- Directed by: Sidney J. Furie
- Written by: Sidney J. Furie Harold Buchman
- Produced by: Brad Dexter
- Starring: Barry Newman Diana Muldaur Harold Gould
- Cinematography: Ralph Woolsey
- Edited by: Argyle Nelson Jr.
- Music by: Malcolm Dodds
- Production company: Furie Productions
- Distributed by: Paramount Pictures
- Release date: March 10, 1970 (New York City);
- Running time: 120 minutes
- Country: United States
- Language: English
- Budget: $1.8 million

= The Lawyer (film) =

1970 film by Sidney J. Furie

The Lawyer is a 1970 American courtroom drama film loosely based on the Sam Sheppard murder case in which a physician is charged with killing his wife following a highly publicized and sloppy investigation. The film was directed by Sidney J. Furie and stars Barry Newman as the energetic, opportunistic defense attorney Tony Petrocelli and Diana Muldaur as his wife Ruth Petrocelli.

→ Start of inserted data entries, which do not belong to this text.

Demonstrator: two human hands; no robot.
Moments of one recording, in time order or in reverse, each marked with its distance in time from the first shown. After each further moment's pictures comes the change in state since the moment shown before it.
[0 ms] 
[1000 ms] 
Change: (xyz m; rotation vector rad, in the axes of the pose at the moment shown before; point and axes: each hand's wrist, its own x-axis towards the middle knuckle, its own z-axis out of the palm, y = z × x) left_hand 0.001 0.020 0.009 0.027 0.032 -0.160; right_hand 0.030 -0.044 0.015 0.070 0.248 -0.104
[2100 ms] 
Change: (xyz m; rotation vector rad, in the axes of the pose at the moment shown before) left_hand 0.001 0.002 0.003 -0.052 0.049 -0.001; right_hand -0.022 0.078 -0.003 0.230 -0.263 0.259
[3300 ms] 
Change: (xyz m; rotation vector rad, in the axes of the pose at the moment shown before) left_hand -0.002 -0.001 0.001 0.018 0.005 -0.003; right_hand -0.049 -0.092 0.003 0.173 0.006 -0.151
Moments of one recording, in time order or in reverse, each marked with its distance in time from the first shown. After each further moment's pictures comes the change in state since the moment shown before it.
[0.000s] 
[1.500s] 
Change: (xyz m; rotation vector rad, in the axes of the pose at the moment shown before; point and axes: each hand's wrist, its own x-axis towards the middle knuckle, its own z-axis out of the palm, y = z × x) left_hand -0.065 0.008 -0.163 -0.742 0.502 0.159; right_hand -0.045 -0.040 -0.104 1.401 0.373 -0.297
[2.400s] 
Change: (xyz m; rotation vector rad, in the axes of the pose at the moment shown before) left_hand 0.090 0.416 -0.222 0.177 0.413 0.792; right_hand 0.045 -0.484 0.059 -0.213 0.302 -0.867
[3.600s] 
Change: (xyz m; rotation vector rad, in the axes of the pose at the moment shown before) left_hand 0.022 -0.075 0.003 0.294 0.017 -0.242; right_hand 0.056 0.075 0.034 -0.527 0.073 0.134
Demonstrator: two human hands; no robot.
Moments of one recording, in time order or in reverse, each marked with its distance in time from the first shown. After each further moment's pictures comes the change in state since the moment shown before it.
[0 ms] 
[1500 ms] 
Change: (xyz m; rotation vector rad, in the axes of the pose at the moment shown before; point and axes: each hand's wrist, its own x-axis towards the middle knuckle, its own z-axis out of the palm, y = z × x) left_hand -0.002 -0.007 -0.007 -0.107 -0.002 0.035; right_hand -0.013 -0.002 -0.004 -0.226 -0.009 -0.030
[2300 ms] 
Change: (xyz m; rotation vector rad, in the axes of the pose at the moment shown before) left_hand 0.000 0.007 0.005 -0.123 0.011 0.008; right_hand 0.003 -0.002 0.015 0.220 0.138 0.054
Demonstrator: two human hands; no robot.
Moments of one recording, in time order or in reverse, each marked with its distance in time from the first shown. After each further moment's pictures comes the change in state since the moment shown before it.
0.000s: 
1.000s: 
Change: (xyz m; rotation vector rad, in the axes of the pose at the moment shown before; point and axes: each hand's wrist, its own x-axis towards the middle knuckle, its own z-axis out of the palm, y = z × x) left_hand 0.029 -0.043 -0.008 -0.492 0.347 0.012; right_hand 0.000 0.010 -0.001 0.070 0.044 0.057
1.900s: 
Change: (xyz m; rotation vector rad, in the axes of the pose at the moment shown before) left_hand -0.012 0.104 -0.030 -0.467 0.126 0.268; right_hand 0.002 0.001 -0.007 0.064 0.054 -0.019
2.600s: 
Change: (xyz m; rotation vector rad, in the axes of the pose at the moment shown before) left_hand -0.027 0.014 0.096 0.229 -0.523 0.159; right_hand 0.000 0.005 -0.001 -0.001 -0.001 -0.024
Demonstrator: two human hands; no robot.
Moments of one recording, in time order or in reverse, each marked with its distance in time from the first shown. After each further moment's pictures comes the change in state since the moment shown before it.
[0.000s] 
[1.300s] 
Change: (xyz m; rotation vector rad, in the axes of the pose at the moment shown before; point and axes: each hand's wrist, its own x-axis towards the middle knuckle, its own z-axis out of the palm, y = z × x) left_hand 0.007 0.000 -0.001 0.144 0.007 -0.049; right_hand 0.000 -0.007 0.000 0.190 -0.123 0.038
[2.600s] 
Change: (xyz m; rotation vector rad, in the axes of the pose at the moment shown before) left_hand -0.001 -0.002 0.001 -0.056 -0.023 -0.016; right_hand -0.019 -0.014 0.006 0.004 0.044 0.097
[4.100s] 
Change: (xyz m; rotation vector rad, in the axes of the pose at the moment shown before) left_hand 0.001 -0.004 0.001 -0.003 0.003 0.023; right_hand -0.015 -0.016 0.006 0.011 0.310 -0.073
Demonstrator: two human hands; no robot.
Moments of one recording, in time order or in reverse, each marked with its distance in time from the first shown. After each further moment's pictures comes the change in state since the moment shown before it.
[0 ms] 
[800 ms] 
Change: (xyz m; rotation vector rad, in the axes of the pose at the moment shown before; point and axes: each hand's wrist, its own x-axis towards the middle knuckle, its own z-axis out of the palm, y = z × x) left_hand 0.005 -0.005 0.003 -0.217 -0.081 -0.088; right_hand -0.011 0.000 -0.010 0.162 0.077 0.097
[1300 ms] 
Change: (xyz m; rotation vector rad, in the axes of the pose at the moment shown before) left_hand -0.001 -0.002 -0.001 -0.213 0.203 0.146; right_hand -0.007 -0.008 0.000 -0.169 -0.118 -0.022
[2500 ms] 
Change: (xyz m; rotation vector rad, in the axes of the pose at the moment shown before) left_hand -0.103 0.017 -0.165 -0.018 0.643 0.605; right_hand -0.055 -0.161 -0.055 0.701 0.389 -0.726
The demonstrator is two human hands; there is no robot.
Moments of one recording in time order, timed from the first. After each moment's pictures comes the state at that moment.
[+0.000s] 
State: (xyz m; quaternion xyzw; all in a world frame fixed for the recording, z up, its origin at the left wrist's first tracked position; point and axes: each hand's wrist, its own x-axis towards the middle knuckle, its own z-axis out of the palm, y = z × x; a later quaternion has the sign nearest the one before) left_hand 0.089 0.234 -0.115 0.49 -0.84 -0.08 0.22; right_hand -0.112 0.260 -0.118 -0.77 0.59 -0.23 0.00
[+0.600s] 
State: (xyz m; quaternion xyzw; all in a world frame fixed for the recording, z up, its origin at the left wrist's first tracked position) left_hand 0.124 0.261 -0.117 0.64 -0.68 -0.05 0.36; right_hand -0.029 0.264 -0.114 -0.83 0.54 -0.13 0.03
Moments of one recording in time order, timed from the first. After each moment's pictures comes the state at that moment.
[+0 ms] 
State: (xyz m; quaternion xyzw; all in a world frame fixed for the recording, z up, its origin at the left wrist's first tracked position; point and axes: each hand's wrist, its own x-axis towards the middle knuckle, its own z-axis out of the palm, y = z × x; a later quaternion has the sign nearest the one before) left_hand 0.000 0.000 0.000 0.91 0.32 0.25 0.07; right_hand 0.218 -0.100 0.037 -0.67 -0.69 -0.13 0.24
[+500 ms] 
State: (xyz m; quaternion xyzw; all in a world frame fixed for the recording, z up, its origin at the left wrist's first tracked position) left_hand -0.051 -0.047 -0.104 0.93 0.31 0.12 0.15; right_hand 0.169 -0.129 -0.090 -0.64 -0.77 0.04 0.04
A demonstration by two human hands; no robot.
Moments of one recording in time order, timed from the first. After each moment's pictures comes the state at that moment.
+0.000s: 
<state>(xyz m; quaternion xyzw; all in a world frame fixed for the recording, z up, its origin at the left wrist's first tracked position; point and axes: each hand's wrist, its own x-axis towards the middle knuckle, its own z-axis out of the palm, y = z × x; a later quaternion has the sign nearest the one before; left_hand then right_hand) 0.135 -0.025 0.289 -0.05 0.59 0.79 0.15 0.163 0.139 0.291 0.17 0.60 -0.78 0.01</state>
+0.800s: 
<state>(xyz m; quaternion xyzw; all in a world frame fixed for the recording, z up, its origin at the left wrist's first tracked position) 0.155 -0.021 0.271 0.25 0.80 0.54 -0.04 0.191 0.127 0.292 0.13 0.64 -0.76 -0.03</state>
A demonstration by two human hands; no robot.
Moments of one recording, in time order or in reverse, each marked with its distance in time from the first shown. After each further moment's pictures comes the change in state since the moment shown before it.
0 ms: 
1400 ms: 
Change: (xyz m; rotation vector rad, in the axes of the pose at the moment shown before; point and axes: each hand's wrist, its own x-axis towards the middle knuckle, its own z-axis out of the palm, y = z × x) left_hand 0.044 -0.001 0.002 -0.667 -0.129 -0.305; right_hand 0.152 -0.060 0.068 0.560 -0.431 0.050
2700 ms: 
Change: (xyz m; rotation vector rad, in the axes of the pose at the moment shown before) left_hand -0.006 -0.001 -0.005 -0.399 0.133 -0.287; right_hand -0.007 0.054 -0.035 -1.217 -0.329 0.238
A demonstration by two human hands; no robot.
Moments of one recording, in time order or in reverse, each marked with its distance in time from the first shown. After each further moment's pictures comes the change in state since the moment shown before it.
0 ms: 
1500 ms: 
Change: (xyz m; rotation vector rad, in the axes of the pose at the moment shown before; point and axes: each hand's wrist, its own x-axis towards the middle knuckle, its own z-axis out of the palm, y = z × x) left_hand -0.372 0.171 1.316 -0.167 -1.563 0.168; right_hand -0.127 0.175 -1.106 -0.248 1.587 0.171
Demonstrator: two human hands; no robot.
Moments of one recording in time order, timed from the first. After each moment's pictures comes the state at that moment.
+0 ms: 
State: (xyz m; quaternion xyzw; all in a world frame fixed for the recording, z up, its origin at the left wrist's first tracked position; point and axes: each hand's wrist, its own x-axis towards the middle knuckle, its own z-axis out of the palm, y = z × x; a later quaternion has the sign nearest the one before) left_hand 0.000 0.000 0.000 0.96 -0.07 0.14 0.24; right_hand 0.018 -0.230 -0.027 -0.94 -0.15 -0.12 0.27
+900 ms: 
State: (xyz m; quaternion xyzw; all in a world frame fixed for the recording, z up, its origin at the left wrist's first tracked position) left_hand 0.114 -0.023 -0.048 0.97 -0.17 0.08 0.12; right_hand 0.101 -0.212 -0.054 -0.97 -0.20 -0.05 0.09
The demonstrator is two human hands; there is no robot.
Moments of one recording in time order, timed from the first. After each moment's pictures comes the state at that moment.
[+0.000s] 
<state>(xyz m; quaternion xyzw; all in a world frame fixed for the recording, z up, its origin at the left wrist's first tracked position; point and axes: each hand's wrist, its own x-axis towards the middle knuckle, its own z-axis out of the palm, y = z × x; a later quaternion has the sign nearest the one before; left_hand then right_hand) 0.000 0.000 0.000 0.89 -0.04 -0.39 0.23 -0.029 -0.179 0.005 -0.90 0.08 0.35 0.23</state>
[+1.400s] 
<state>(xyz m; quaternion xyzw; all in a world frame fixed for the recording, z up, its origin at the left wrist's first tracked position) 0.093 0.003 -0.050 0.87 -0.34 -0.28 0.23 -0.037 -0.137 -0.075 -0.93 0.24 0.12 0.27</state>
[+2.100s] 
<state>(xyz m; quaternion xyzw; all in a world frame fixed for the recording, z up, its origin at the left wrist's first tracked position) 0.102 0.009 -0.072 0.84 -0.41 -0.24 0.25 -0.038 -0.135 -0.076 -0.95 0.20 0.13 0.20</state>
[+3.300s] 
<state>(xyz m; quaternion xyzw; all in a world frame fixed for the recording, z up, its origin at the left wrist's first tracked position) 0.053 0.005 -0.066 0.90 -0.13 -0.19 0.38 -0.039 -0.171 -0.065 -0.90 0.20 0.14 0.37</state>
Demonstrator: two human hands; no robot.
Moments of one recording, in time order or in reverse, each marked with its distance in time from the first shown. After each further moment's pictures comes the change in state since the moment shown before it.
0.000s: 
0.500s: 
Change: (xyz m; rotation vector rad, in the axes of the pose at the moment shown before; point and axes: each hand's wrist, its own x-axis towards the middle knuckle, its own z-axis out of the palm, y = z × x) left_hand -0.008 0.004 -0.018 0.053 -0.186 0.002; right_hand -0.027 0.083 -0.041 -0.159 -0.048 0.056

The film is the source of the role that Newman reprised in the television series Petrocelli.

==Plot==
Tony Petrocelli is a Harvard-educated attorney of Italian heritage who practices in an unidentified part of the American Southwest. He works (and drives) at a frenetic pace, not only because he is a zealous advocate for his defendants (mostly drunks and other small-time criminal cases) but also because of the vast distances of western prairie that he must cross in order to meet clients, investigate his cases and make court appointments.

A major case lands in his lap when he is asked to defend a young, prosperous physician who expects to be charged with the bludgeoning murder of his socialite wife.

==Production==
The film was announced in 1966 and was inspired by the true life case of neurosurgeon Sam Sheppard, whose conviction for the murder of his pregnant wife was overturned by the U.S. Supreme Court and who was acquitted in a 1966 retrial. Sheppard's lawyer, F. Lee Bailey, sold the rights to Sheppard's book Endure and Conquer: My 12 Year Fight for Vindication to 20th Century Fox per an arrangement in which he'd forego direct payment from Sheppard for legal representation and reportedly received between $100,000 and $150,000. In addition to Sheppard's own book, Fox also purchased the rights to two books covering the case by reporter Paul Holmes as well as the book My Brother's Keeper written by Sheppard's brother Steven. Producers Norman Baer and Philip D'Antoni had initially optioned the rights to the story, but after the option expired Paramount Pictures acquired the rights.

Sidney J. Furie became attached to direct having turned down the opportunity to direct M*A*S*H after finding the script to be too much of a mess. An early version of the film would've framed the film in a "quasi-documentary" style, including the unconventional approach of having Bailey play himself, but the approach was abandoned due to a lack of interest from the studio and Bailey left the film. Barry Newman, who played the Bailey-inspired character, was unaware of this initial approach and openly admitted that he made the performance his own rather than a facsimile of Bailey. Norman Bogner initially collaborated with Furie on the script, but after Furie deemed their months of effort "uncinematic" Bogner left the project. fledgling producer Harry Korshak, youngest son of Paramount fixer Sidney Korshak, had befriended Furie leading to Korshak's father-in-law, blacklisted writer Harold Buchman, coming on board to re-write the script. In order to capture Bailey's mannerisms Furie, Buchman, and producer Brad Dexter followed Bailey on other cases in order to document his "performative" style in the courtroom, this prompted the crew to shift focus from the central murder to more on the character of the lawyer which was reflected with the title change where the original title The Sheppard Murder Case was instead replaced with The Lawyer. Despite being unknown at the time, Furie cast Barry Newman as the lead as he'd impressed him in the audition in a way no other had.

==Release==
The Lawyer had initially been intended for a 1969 release, but as Paramount was suffering financial difficulties and on the brink of bankruptcy the release was delayed. The Lawyer eventually opened in New York on March 10, 1970, followed by a wide release on May 15 of that year.

=== Home media ===
KINO-LORBER issued "The Lawyer" on Blu-ray for its first-ever homevideo release in August 2024 via Kino's deal with Paramount. As stated on the sleeve art: The disc used a 2021 HD Master from a 4k Scan of the original 35mm camera negative.